- [Your goal]:
Write out, with no changes, every line starting at the one that contains "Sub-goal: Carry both" and ending at the last line of the data below. Leave pictures out.

.....

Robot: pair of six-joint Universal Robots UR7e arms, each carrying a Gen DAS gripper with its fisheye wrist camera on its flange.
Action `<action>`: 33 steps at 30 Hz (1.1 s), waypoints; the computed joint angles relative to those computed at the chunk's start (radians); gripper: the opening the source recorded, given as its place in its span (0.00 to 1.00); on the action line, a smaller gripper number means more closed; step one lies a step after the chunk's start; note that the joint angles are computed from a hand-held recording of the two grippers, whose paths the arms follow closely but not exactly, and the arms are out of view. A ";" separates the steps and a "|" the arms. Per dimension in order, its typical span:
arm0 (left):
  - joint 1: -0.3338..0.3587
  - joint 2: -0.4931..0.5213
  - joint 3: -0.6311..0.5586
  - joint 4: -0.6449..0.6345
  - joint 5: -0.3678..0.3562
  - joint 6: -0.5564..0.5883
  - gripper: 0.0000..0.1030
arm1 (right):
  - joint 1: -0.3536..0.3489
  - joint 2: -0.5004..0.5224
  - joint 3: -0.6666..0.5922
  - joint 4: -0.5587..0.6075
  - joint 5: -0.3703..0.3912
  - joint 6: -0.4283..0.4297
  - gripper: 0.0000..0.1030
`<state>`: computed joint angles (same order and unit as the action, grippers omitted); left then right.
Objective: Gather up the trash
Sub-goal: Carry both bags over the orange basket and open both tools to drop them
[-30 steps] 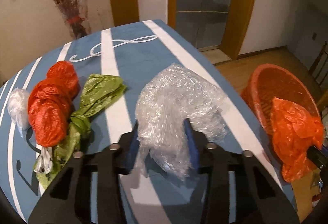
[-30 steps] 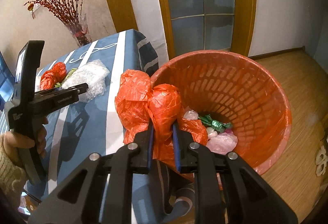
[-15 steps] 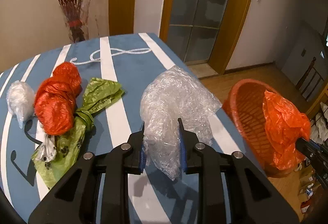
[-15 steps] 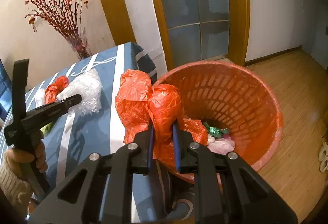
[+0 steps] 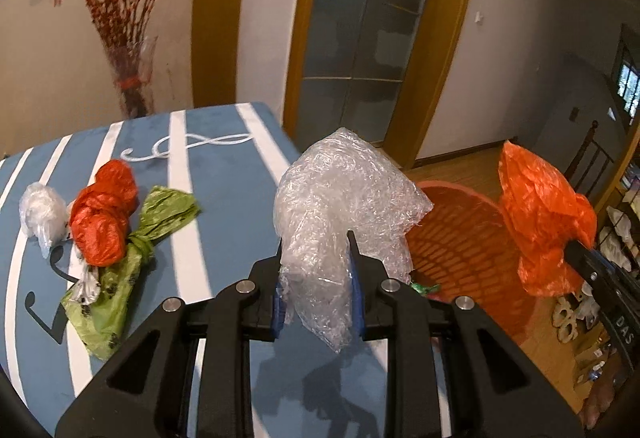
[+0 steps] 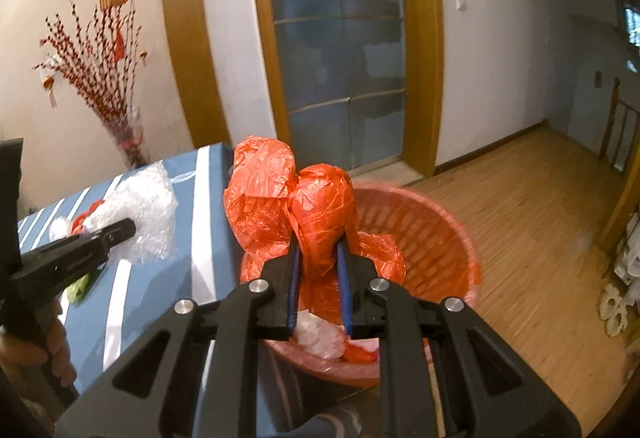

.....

- [Answer for the task]:
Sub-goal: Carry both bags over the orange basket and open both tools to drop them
[-30 steps] 
[-30 steps] 
[-15 steps] 
[-15 steps] 
[+0 steps] 
[+0 steps] 

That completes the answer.